--- What you are asked to do ---
Retype word for word the first line of the listing and each line after it up to the line with "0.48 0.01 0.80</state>", with the pictures taken out.

--- Input data ---
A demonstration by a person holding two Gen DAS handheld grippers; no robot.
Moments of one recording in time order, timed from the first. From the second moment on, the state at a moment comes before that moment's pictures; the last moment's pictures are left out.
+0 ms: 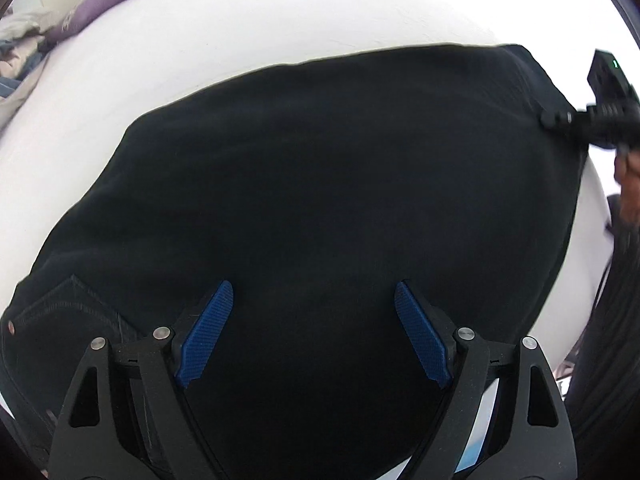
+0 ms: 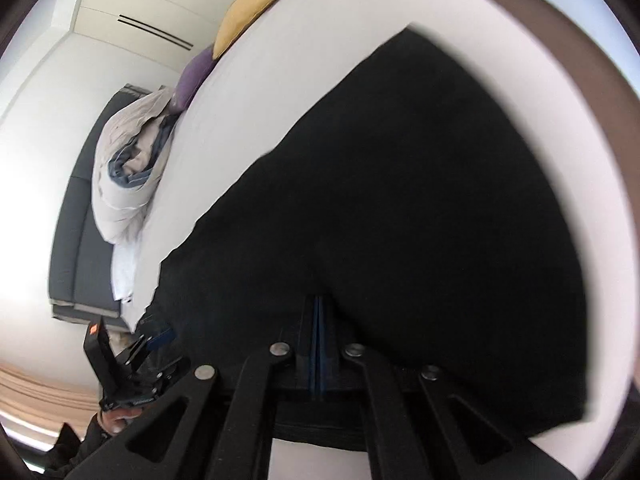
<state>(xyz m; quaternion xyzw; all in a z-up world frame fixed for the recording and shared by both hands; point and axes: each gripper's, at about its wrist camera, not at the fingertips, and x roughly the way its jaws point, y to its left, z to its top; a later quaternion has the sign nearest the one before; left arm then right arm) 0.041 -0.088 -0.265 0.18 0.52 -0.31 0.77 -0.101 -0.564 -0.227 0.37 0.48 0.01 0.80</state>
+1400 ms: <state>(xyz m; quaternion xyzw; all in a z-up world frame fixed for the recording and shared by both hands) 0.099 -0.080 -0.278 0.11 0.50 -0.27 0.82 -0.088 -0.523 -0.262 0.52 0.43 0.05 0.74</state>
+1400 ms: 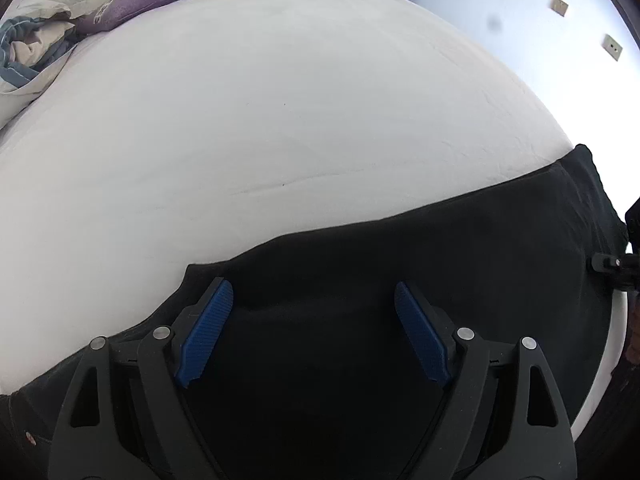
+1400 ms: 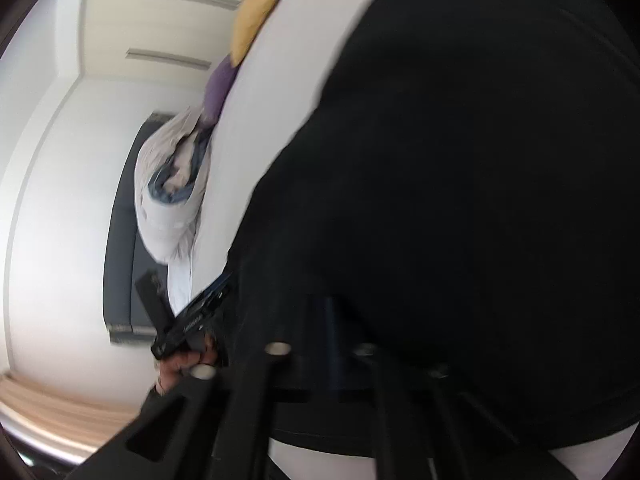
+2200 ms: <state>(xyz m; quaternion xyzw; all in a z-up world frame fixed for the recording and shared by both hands) 0.034 0.147 -0.281 0.05 0.45 -0.14 0.88 -0.181 -0.593 -0.221 0.54 0.30 -0.10 0.78</state>
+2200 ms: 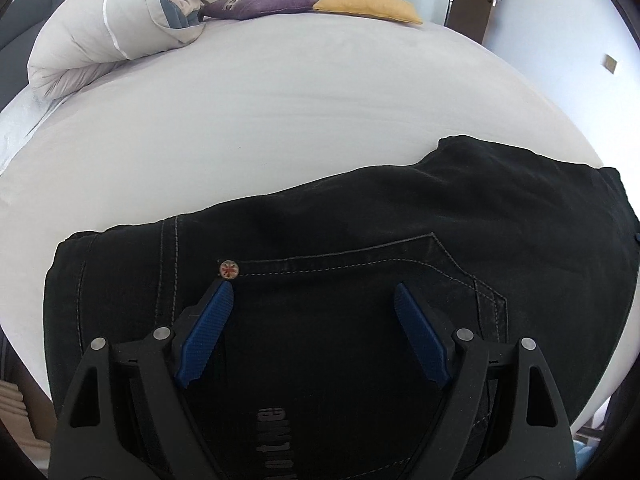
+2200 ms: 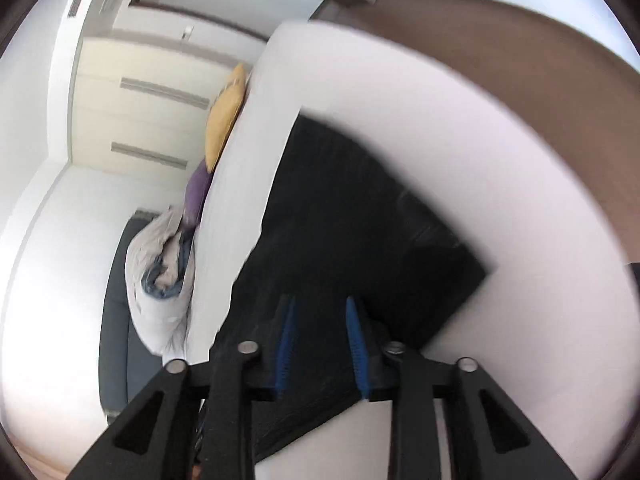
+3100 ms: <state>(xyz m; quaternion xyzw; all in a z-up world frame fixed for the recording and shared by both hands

--- Response ---
A demonstration by a person holding two Gen DAS handheld grippers; no robot.
Moments of one recording in time order, timed from the first. From the second moment on, the state at a moment comes before that moment's pictures; the last moment's pictures are left out.
+0 ms: 
+0 ms: 
<state>(xyz m; quaternion xyzw; all in a z-up world frame fixed for the recording and shared by both hands; point and axes: each gripper's, at about its wrist camera, not at the fingertips, and x roughly the way its jaws point, y to its left, z to its top; a later quaternion has the sign nearest the one before; left arm then right arm) 0.041 -0.088 -0.265 0.18 0.52 -0.31 0.77 -0.101 -0.564 -0.227 0.37 0.48 0.01 0.80</state>

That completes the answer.